Crop image on whitespace: Preserving an endangered Pacific Island language

johnbent · Post by **johnbent** » 2014-12-16T10:48:35-07:00

Hello all. I'm a hobbyist trying to create a digitized dictionary for an obscure Pacific Island language, Palauan. I do have copyright holder permission. I have 350+ pages that look like this:

I do not need the accents transcribed. Unfortunately OCR thus far doesn't work well on this. I believe that OCR uses contextual language information to guess and it doesn't have contextual language information for Palauan. So my plan is to use human workers on Amazon's Mechanical Turk to help transcribe. Sadly I know very little about using Mechanical Turk nor about using ImageMagick but I do have decent computer skills, can program a bunch of languages like python, C, bash, etc., and prefer command line tools.

I've heard that Mechanical Turk workers prefer small tasks so I've thought about breaking up the pages in a few of the following ways:
1. A page at a time
2. A column at a time
3. A word entry at a time
4. A line from a column at a time

I was able to use 'convert' on the command line to split the columns but not perfectly; some pages have a slice of the other column in them. In another thread, user snibgo suggested option 4 above and provided the following steps:

I would tackle it like this:

1. Deskew each page.

2. Chop off head and tail of each page.

3. Divide each page into two columns, both trimmed left and right.

4. Divide each column into lines (but with no further trimming).

Now, you have one image per line in the dictionary. Each image that has a character at the far left is the start of a definition. Each image with white space at the left is a continuation.

So you then join up all the lines for each definition, and send that to the OCR.

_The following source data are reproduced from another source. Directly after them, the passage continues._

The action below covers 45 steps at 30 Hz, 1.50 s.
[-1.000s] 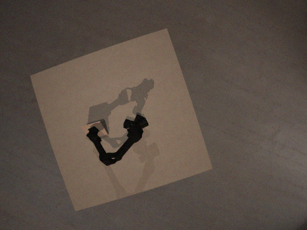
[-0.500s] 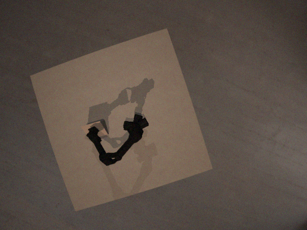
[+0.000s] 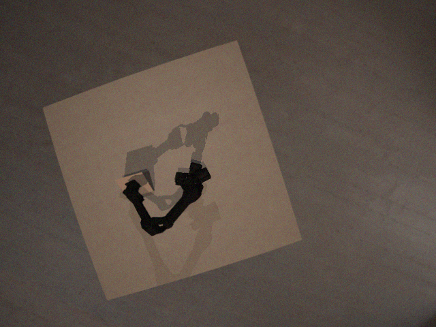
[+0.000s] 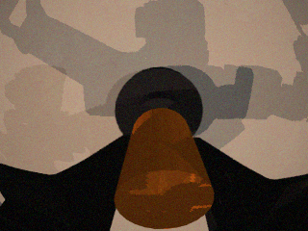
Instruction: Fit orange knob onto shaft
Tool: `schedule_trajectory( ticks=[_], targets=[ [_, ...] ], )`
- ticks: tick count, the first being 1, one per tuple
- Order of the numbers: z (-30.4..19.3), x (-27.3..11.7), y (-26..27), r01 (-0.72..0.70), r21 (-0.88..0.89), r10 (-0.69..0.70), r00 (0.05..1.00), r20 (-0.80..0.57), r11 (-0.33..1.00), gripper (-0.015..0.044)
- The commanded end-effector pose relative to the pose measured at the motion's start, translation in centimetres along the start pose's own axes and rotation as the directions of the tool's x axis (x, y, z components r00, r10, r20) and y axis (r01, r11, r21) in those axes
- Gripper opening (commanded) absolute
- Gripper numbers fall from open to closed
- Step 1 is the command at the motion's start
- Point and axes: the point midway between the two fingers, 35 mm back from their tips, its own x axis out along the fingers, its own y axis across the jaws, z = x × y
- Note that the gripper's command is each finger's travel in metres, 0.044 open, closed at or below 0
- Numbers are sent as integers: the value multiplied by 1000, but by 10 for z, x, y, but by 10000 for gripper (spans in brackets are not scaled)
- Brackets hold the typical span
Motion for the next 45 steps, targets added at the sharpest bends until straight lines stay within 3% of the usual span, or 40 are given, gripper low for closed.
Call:
schedule_trajectory(
  ticks=[1, 8, 15, 45],
  targets=[
    [-1, 1, 1, -3, -1, 3, 1000, -4, 1000, 0],
    [-3, -4, 1, -3, -10, 3, 1000, -4, 1000, 0],
    [-3, -3, 0, -4, -209, 3, 1000, -4, 978, 0],
    [-3, -4, 1, -4, -234, 3, 1000, -4, 972, 0]
  ],
)
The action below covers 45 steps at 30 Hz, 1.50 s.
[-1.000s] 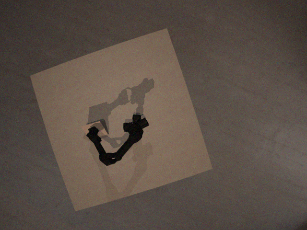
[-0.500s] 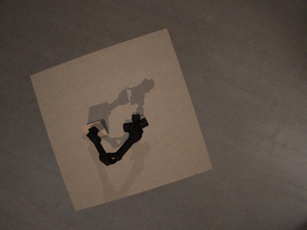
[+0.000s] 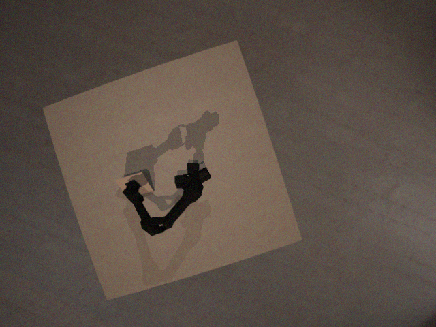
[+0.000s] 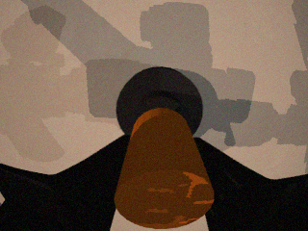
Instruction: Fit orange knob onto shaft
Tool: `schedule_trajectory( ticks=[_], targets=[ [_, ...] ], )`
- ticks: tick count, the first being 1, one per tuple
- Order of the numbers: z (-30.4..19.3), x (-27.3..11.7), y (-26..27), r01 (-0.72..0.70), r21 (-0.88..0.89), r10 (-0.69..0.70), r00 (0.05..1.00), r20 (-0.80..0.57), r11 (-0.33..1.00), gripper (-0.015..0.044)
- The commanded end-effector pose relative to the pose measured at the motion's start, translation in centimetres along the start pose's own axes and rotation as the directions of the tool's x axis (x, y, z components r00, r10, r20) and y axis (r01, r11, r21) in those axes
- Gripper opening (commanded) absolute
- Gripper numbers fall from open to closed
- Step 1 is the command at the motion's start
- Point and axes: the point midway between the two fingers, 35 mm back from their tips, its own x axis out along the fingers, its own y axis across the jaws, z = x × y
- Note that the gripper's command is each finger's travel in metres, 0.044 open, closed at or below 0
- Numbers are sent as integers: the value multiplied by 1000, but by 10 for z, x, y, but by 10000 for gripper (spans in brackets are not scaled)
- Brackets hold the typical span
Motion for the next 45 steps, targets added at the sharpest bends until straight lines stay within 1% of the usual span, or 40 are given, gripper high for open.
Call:
schedule_trajectory(
  ticks=[1, 4, 6, 28, 34, 37, 42, 45],
  targets=[
    [-2, -2, 1, -3, -47, 3, 1000, -5, 999, 0],
    [-3, -2, 1, -3, -161, 3, 1000, -5, 987, 0],
    [-2, 0, 0, -4, -201, 3, 1000, -5, 979, 0],
    [-1, 3, 1, -4, -201, 3, 1000, -5, 979, 0],
    [-2, -2, 1, -4, -201, 3, 1000, -5, 979, 0],
    [-2, -2, 1, -4, -248, 3, 1000, -5, 969, 0],
    [-2, 0, 0, -4, -394, 3, 1000, -5, 919, 0],
    [-1, 1, 0, -4, -401, 3, 1000, -5, 916, 0]
  ],
)
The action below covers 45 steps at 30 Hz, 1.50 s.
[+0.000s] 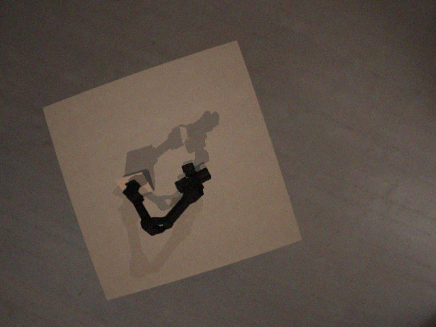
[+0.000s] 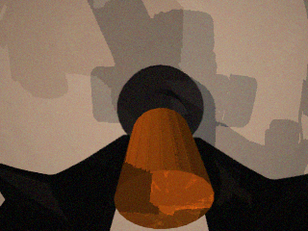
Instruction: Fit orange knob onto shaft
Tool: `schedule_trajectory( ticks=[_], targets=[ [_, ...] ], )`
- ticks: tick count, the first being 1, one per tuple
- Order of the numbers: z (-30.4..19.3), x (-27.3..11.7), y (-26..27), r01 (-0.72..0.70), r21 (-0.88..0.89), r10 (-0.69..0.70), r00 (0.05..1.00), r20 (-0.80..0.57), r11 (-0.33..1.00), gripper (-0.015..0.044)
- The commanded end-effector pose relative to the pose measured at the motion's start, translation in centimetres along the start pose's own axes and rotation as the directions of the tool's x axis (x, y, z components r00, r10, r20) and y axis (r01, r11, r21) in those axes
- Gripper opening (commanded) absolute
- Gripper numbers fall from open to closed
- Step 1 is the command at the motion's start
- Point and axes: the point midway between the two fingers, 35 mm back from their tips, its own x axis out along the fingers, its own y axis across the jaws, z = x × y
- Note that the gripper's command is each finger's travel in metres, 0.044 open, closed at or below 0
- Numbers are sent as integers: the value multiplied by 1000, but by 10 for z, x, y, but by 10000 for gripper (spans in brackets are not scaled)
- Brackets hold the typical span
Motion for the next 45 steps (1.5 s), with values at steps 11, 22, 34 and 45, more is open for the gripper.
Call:
schedule_trajectory(
  ticks=[11, 22, 34, 45],
  targets=[
    [1, 3, 0, -5, -31, 5, 1000, -1, 999, 0],
    [0, 0, 0, -5, -31, 5, 1000, -1, 999, 0],
    [-1, 0, 1, -4, 345, 5, 1000, -1, 939, 0],
    [1, 3, -1, -2, 891, 5, 1000, -1, 453, 0]
  ],
)
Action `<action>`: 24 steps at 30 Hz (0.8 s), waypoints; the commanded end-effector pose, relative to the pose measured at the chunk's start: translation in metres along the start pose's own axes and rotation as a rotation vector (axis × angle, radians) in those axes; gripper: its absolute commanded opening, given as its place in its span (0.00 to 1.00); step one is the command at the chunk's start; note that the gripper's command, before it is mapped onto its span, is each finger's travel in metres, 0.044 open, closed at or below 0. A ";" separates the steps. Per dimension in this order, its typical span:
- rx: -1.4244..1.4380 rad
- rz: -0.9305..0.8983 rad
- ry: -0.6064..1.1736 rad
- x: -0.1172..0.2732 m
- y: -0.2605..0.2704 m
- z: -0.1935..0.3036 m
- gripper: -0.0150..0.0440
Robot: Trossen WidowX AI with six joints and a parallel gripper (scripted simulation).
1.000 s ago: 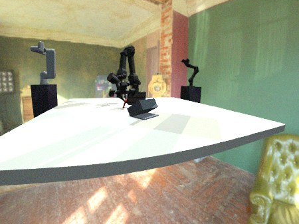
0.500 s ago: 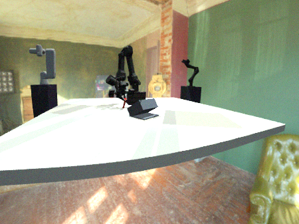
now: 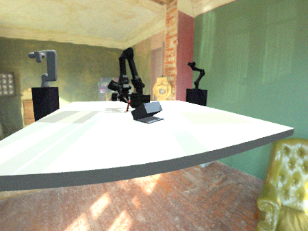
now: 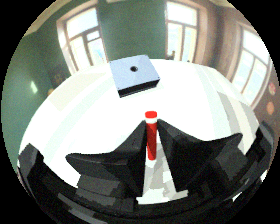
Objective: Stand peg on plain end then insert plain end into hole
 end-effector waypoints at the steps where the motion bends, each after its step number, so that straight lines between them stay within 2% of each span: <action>1: 0.000 -0.008 -0.027 0.002 0.000 0.005 0.34; 24: -0.002 -0.046 -0.222 0.012 -0.004 0.029 0.34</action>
Point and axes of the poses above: the point midway between the two fingers, 35 mm back from their tips, its own x axis back along the fingers, its own y axis across the jaws, z = x × y, the point moved 8 cm from there along x, back along the fingers, and after that the axes turned 11 degrees about -x, right-handed, at the moved point
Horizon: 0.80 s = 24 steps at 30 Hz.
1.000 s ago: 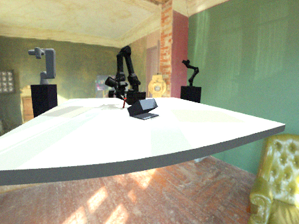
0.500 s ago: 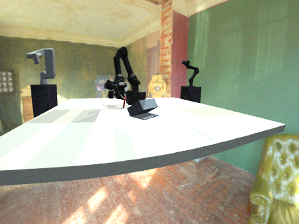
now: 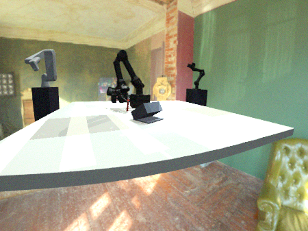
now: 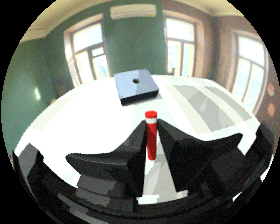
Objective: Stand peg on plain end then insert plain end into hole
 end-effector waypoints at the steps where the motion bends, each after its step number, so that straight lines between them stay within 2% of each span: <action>1: -0.004 -0.006 -0.029 0.002 0.000 0.004 0.34; 6: -0.004 -0.015 -0.071 0.005 -0.001 0.009 0.34; 24: -0.009 -0.010 -0.054 0.004 -0.003 0.011 0.34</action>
Point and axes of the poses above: the point midway between the two fingers, 35 mm back from their tips, its own x axis back along the fingers, its own y axis across the jaws, z = x × y, the point moved 8 cm from there along x, back along the fingers, and after that the axes turned 11 degrees about -x, right-handed, at the moved point
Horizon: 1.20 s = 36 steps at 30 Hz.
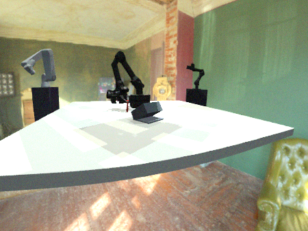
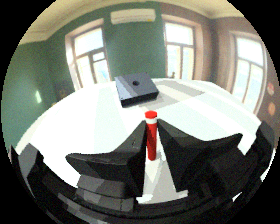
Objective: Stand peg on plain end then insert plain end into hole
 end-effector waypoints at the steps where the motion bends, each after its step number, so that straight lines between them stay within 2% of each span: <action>1: 0.000 0.000 0.000 0.000 0.000 0.002 0.34; 36: 0.007 -0.010 -0.022 0.006 -0.003 0.008 0.34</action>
Point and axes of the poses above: the point midway between the two fingers, 35 mm back from their tips, its own x axis back along the fingers, its own y axis across the jaws, z = x × y, the point moved 8 cm from there along x, back along the fingers, and after that the axes turned 11 degrees about -x, right-handed, at the moved point
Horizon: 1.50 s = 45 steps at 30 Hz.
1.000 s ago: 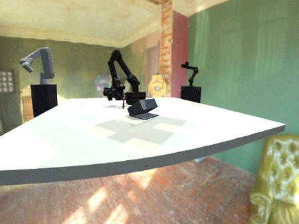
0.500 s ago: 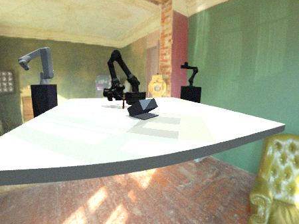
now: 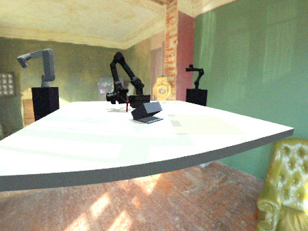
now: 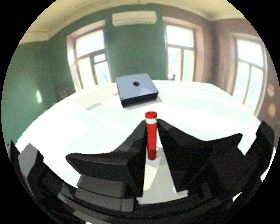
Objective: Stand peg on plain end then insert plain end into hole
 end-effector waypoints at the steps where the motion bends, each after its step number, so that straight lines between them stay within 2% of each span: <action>1: 0.000 0.000 0.001 0.001 0.000 0.002 0.34; 45: 0.011 -0.011 -0.049 0.009 -0.005 0.009 0.34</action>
Point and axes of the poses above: the point midway between the two fingers, 35 mm back from their tips, its own x axis back along the fingers, its own y axis across the jaws, z = x × y, the point moved 8 cm from there along x, back along the fingers, and after that the axes turned 11 degrees about -x, right-handed, at the moved point
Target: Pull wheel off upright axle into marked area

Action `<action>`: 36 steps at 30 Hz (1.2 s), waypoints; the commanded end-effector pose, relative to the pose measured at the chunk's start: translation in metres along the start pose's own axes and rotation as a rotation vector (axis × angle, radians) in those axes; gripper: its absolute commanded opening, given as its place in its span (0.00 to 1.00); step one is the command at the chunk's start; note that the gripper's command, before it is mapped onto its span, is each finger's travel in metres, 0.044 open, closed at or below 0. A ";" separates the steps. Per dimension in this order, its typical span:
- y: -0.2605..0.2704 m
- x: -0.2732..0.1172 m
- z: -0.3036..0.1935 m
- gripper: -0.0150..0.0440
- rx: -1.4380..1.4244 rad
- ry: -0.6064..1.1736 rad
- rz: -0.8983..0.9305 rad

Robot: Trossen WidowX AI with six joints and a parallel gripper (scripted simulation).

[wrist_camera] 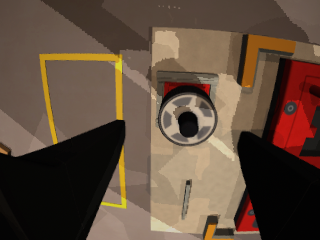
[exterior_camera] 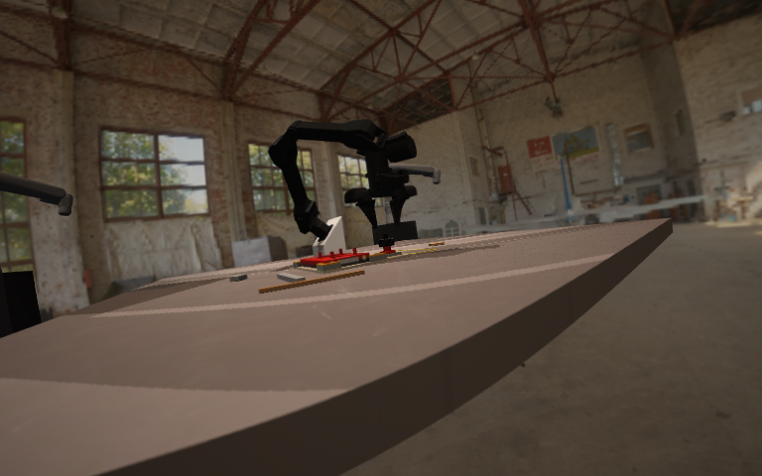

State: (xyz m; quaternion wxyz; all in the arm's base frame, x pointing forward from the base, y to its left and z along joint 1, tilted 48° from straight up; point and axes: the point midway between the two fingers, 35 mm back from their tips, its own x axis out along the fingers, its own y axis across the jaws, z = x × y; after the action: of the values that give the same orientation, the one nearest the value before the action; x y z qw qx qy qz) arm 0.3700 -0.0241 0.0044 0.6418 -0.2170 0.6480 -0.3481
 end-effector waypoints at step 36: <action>-0.004 0.036 -0.003 0.25 0.000 0.006 -0.007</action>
State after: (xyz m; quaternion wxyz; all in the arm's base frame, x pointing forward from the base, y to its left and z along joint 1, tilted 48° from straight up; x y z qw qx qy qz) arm 0.3625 -0.0535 -0.0184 0.6377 -0.2200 0.6500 -0.3499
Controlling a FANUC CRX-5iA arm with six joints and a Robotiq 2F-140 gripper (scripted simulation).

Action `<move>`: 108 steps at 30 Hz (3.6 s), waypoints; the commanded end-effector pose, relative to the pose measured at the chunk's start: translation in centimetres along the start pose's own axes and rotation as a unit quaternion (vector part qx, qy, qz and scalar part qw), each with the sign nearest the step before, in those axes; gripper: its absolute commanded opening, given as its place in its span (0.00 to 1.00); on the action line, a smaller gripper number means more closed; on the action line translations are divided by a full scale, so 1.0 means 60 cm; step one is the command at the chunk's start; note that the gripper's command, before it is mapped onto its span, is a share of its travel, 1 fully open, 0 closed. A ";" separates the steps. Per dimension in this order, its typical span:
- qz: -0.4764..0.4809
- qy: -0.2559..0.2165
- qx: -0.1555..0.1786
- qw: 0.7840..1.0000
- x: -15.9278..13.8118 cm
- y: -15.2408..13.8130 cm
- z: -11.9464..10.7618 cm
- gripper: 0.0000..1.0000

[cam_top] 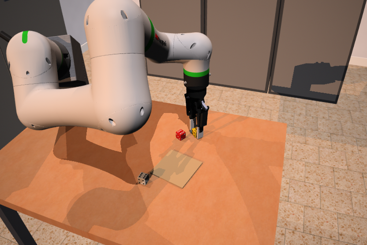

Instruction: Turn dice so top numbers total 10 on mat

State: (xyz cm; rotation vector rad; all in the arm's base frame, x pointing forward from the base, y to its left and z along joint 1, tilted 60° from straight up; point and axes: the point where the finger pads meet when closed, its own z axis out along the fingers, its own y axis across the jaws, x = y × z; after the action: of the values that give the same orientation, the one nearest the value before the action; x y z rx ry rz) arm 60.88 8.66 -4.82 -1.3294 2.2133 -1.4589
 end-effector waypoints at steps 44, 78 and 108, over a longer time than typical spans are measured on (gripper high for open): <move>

That seems like a great suggestion. Can anyone kindly help out an imagemagick newbie with some potential command line parameters to achieve the above. All I've done is use convert with fixed pixel offsets for column splitting but that doesn't work great due to the different skewing on each of the pages. I did try multicrop with just the default parameters to see what would happen but all that produced was nine images of one letter each.

Or other ideas for how to accomplish my overarching goal are very much appreciated! Thanks all!